Warren Winner (deceased) - Arthur's elder son, whom he found ungovernable. He was expelled from boarding school for striking a teacher. The flashback scene where Arthur is told the circumstances of Warren's death is set at a base similar to that of Guard of Honor, an earlier Cozzens novel. Warren's death, along with that of several others, was a direct result of his reckless flying in disobedience of orders. (He is reminiscent of Lieutenant Colonel Benny Carricker, one of the key characters in Guard of Honor.)

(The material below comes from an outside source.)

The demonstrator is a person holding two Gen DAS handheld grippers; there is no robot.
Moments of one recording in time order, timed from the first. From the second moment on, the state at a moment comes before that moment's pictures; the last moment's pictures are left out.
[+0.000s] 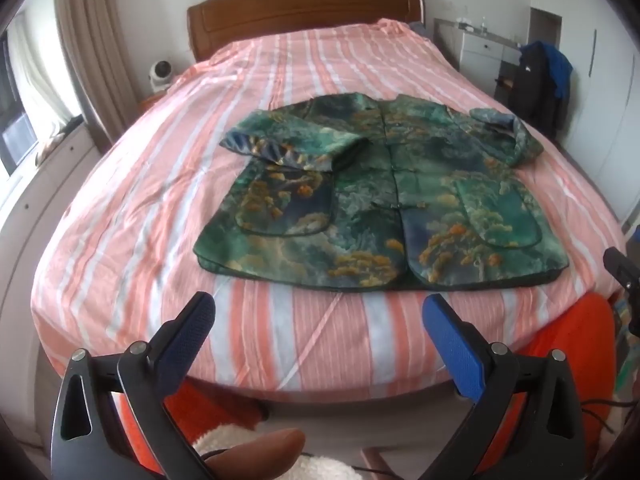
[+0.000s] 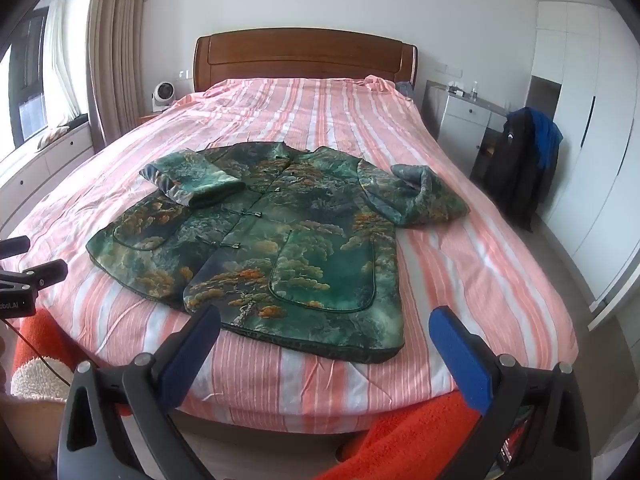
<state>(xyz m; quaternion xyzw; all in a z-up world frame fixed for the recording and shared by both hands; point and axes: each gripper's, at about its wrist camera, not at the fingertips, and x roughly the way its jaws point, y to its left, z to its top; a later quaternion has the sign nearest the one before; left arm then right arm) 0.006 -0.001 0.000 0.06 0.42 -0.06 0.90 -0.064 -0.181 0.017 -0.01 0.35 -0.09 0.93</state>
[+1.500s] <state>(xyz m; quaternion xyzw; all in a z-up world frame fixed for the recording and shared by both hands) 0.009 -0.004 -0.011 0.08 0.42 -0.05 0.90 -0.061 -0.179 0.018 0.00 0.35 -0.09 0.93</state>
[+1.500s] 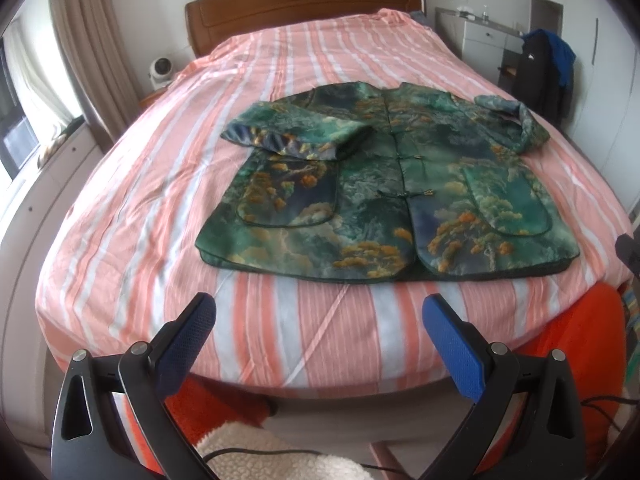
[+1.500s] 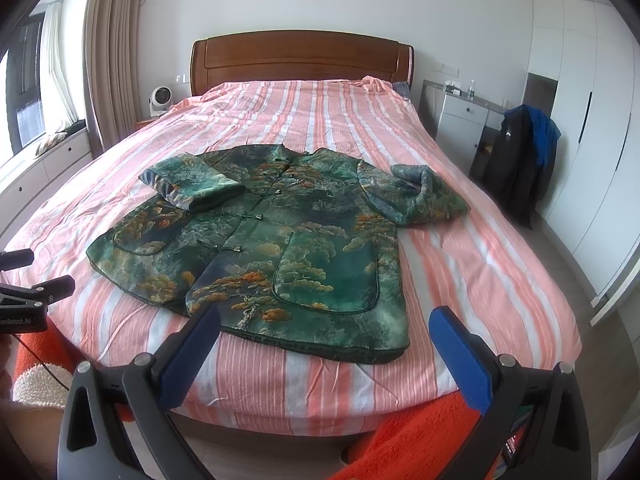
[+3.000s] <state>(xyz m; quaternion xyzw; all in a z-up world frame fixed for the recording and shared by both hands) 0.007 -0.003 -0.006 0.07 0.42 -0.06 0.90 -0.063 -0.179 0.014 0.00 0.35 -0.10 0.93</state>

Julius Penrose – Arthur's partner. Julius's long commentary on why he detests Catholicism is one of the more controversial parts of the book.

==Controversy==
By Love Possessed was an immediate commercial and critical success. It was on The New York Times Best Seller list for 34 weeks, holding the number-two position below Peyton Place and then number 1 for several months, before Anatomy of a Murder displaced it. Over 500,000 copies were initially sold. The Reader's Digest condensed version sold over 3,000,000.

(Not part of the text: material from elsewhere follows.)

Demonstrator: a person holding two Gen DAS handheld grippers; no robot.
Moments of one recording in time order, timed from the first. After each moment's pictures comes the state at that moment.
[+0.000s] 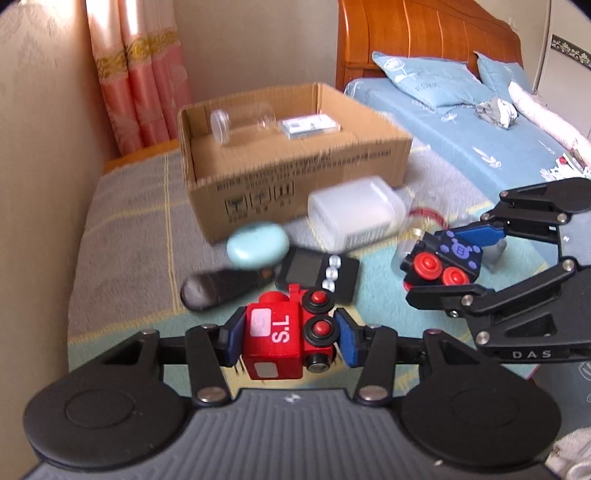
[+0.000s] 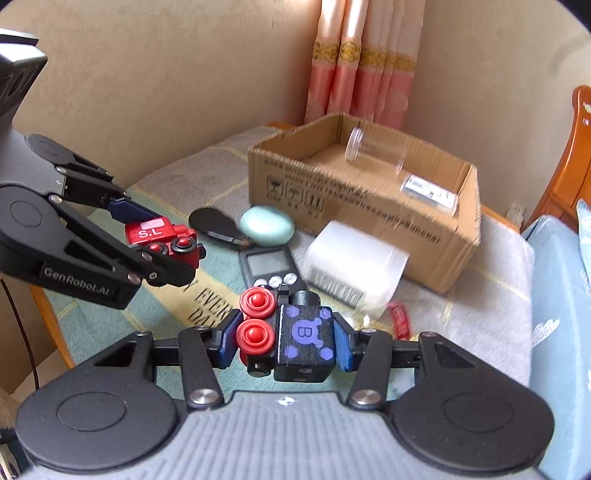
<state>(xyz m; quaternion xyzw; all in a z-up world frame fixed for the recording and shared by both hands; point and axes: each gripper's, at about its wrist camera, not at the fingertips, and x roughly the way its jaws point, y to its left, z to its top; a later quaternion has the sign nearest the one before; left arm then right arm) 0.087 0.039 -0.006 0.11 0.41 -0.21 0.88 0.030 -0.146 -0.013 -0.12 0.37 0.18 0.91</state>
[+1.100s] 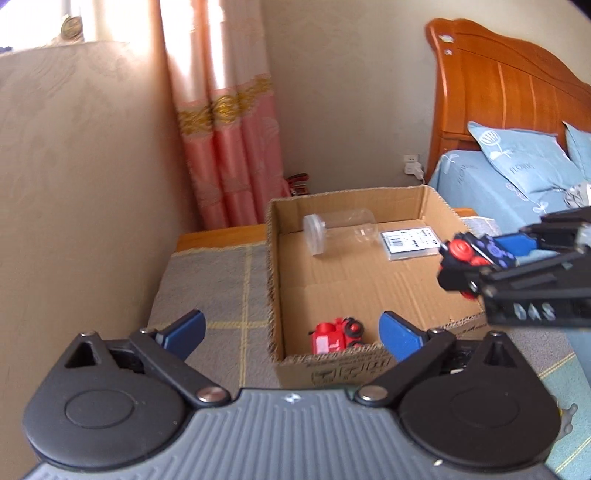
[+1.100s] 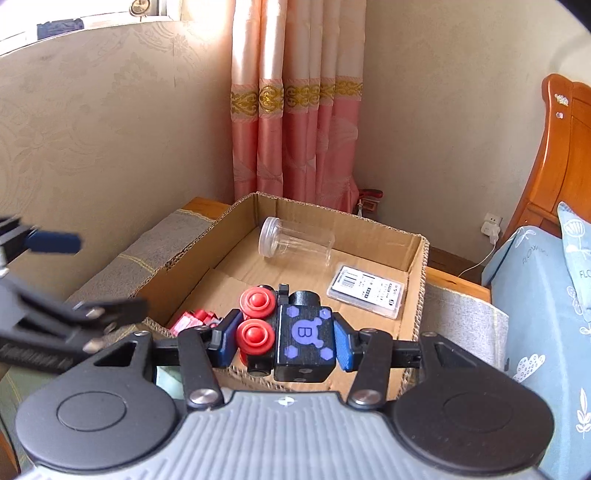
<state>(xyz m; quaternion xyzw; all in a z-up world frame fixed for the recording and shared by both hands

Initial reviews were overwhelmingly favorable. However, there was a reaction to the book itself; the extent of the positive reviews and a Time magazine September 2, 1957, cover a story about Cozzens, "The Hermit of Lambertville". Cozzens was criticized for the denseness of his style and unrealism in conversations. He was also criticized for being an upholder of "the Establishment", and having a pessimistic view of human potential. There is little dispute about him having those viewpoints. He was also criticized as a bigot.

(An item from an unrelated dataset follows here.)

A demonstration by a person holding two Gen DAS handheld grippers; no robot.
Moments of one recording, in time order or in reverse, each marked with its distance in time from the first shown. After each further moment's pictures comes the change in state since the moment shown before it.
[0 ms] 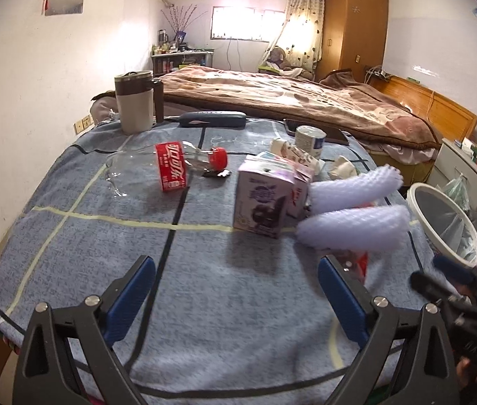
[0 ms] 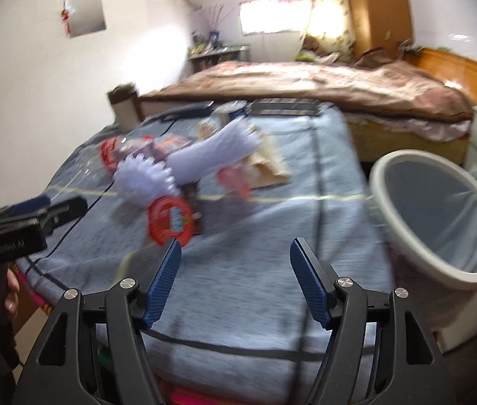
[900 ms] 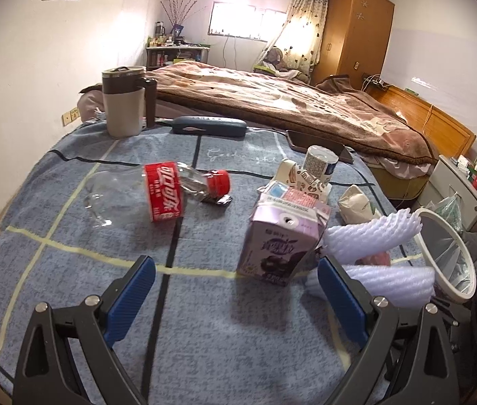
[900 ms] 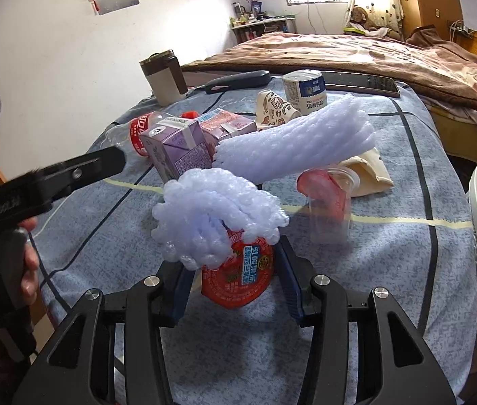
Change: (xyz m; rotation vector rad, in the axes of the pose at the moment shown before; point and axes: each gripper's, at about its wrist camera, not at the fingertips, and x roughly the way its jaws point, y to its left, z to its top) left arm 0.040 0.017 0.040 -0.044 0.018 -0.079; right arm 0.059 0.026 0.023 -0.051 0.121 0.186
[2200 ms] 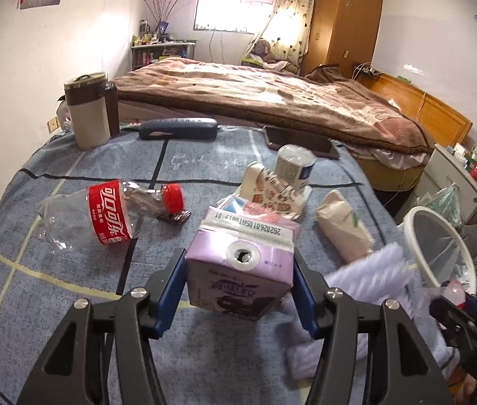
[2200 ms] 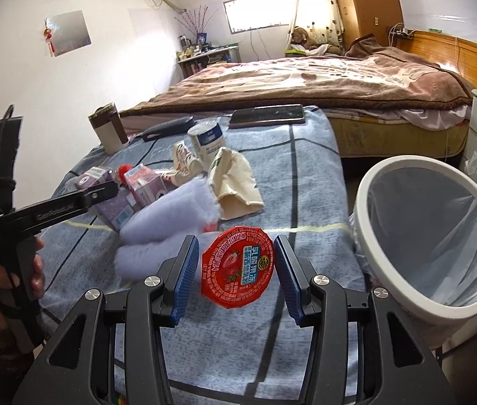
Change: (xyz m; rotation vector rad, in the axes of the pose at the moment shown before) left arm 0.020 -0.044 0.019 0.051 0.019 -0.017; right arm -0.064 -0.054 -0.002 0.123 -0.137 -0.185
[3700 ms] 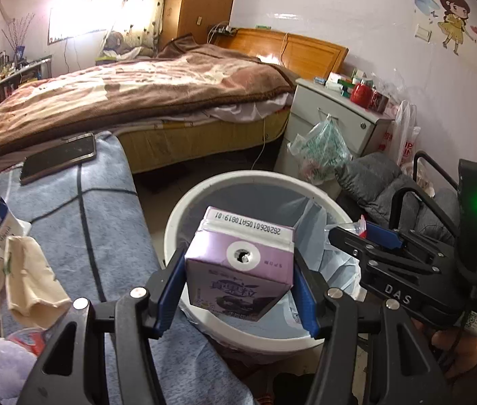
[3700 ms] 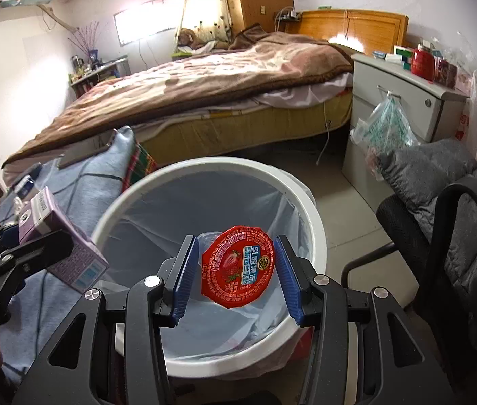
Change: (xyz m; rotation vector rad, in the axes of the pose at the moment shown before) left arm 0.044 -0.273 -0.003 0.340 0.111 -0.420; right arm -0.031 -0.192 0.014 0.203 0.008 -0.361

At one point in the book, Noah refers to "Jew lawyer tricks", and another character defends the previous generation's attitude towards Jews. Julius Penrose's extended disquisition on Catholicism, and the absurdity of Marjorie's friend named Mrs. Pratt (her explanation of "things" to Arthur) both led to charges of anti-Catholicism. There was also more than a hint of a condescending attitude towards African-Americans, represented in the Revere family, which had provided servants to only the "best families" in town for generations. The charge of anti-Semitism was the strongest, and was reinforced by the most critical article on the book appearing in Commentary. Cozzens' defenders point out that Cozzens, far from being discriminatory, had a fairly low opinion of the entire human race. They also point out that the only person he was close to was his wife, who was Jewish.

Dwight Macdonald's Commentary article, a hostile review of By Love Possessed which he titled "By Cozzens Possessed, a Review of Reviews", ignited a critical firestorm. McDonald characterized the success of By Love Possessed as "the most alarming literary news of the year." Macdonald's review has been both credited with "eviscerating" Cozzens and blamed for having ruined Cozzens' career. It is still cited as one of the high points of Macdonald's career, and one of the best examples of a damning book review. Macdonald's review did not prevent the American Academy of Arts and Letters from awarding By Love Possessed the William Dean Howells Medal in 1960, for the most prestigious work of fiction in the last five years. However, the Commentary article itself became a significant part of American literary history, as it resulted in By Love Possessed being best known to many people from Macdonald's review.

==Publishing history==
- New York: Harcourt Brace 1957.
- New York: Harcourt Brace 2nd printing for Book of the Month Club.
- New York: Harcourt Brace four additional printings.
- London: Longmans Green 1958
- New York: Crest 1959. Paperback.
- Harmondsworth: Penguin 1960. Paperback
- New York: Harcourt Brace and World- Harvest paperback 1967.

==Awards==
William Dean Howells Medal, 1960

==Sources==
- James Gould Cozzens A Life Apart by Matthew J. Bruccoli. Harcourt Brace Jovanavitch 1983.
- New Acquist of True Experience edited by Matthew J. Bruccoli. Southern Illinois University Press 1973.
- The Novels of James Gould Cozzens by Frank Bracher. Harcourt Brace 1959.
- James Gould Cozzens - A Checklist compiled by James B. Merriwether. Detroit: Gale Research Company 1972.
- '"By Cozzens Possessed – A Review of Reviews" by Dwight MacDonald. Commentary. March 1958.
- "Return of the Repressed" by John Thompson. Commentary. September 1968. (This is a review of Morning, Noon and Night, Cozzens's final novel, but there is extensive discussion of the controversy.)